Von Claudia van Laak | 26.11.2015
    Norbert Lammert kann es wunderbar ironisch- selbstironisch schildern - wie Anfang des Jahres zunächst die Krise in der Ukraine zum Untergang Europas hätte führen sollen, dann Griechenland, dann der Flüchtlingsstrom. Dass sich das Politik- und Nachrichtenkarussell immer schneller dreht, beide Seiten sich gegenseitig hochjazzen. Der Bundestagspräsident und CDU-Politiker Lammert beklagt den Alarmismus, der ein Innehalten und Nachdenken fast unmöglich macht.
    "Die Neigung, Probleme nicht nur zu entdecken, sondern als die jeweils größten zu behaupten. Am liebsten mit der gleichzeitigen Bemerkung, dass sie seit Langem vorhersehbar waren, aber in einer skandalösen Weise von allen, die es hätten wissen können, nicht wahrgenommen, jedenfalls nicht aufgegriffen, schon gar nicht gelöst worden seien. Ich fürchte, das schafft kein Vertrauen."
    Das Misstrauen gegenüber den Medien wächst - einer repräsentativen Umfrage von Infratest dimap zufolge haben 6 von 10 Befragten wenig oder gar kein Vertrauen in die Medien. Die Kritikpunkte: bewusste Fehlinformation und Manipulation, Einseitigkeit und schlechte Recherche. Einer von 10 Befragten ist der Ansicht, dass Deutschlands Medien nicht unabhängig sind. Bundestagspräsident Lammert rät allen Kritikern: Fahren Sie doch mal ins Ausland, lesen Sie dort Zeitung und hören Radio.
    "Immer wenn ich von mehr oder weniger großen Auslandsaufenthalten zurückkomme, wächst meine Begeisterung für die deutsche Presse sprunghaft. Weil das, was mir hier nicht gefällt, im Vergleich zu dem, was ich zu dem, was ich im Ausland beobachten kann, um solche Längen besser, seriöser, differenzierter ist, dass ich mich schon mal bei dem Gedanken ertappt habe, ob ich nicht einen Teil meiner kritischen Äußerungen revidieren sollte."

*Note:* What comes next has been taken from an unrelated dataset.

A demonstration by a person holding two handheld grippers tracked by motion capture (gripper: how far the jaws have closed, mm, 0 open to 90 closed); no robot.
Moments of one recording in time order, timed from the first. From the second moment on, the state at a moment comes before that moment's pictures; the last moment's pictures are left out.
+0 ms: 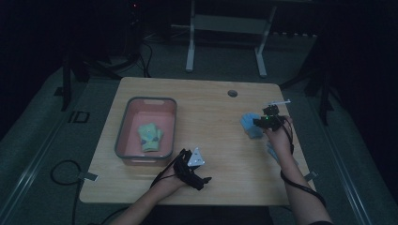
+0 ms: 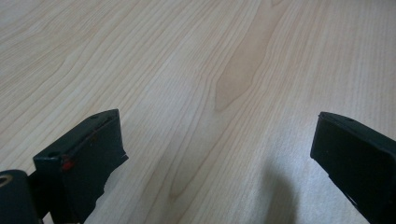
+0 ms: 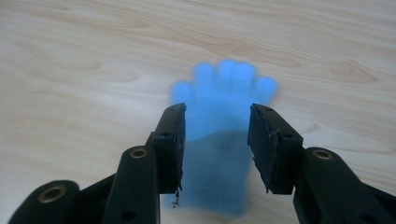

    Macht er natürlich nicht und hat die Lacher auf seiner Seite. Was Norbert Lammert allerdings gar nicht wahrnimmt – oder zumindest redet er nicht darüber - ist eine Entwicklung, die der Medienwissenschaftler Bernhard Pörksen als Entstehung einer 5.Gewalt beschreibt. Die Medien als vierte Gewalt bleiben nicht alleine, sie müssen ihre Macht teilen mit den Sozialen Medien, mit Twitter, Facebook, mit Petitionen im Internet, mit Shitstorms und Candystorms.
    "Ob das jetzt gut oder schlecht ist, diese 5. Gewalt, ist die gut oder böse. Welches Gesicht hat sie? Für mich ist das Wesen der 5. Gewalt, so wie wir sie im Moment beobachten können, ihre schillernde Individualität. Alles ist gleichzeitig vorfindbar. Mal das absurde Mobbing-Spektakel, mal der berechtigte Hinweis, mal das berührende Engagement. Mal der verschwörungstheoretische Wahn."
    Vorbei die Zeiten, in denen die Journalistinnen und Journalisten vorgeben konnten, welches die wichtigen Themen sind, worüber man diskutieren und worüber man sich aufregen sollte.
    Bernhard Pörksen spricht von einer radikalen Demokratisierung der Enthüllungs- und Empörungspraxis und stellt fest:
    "Dass das Publikum zur neuen Macht geworden ist. Dass das Publikum DIE neue Macht geworden ist in der öffentlichen Arena der Gegenwart.. Das Publikum regt sich auf, das Publikum regt sich auf, das Publikum empört sich, das Publikum betreibt Meinungs- und Deutungskorrektur, speist seine Empörungsangebote in die Kreisläufe des Öffentlichen ein, ohne Gatekeeper, ohne Schleusenwärter."
    Und deshalb der Rat der Medienwissenschaftler an die Journalistinnen und Journalisten: vom hohen Deutungsross absteigen, mehr Demut bitte. Vielleicht steigt das Vertrauen in die Medien dann wieder.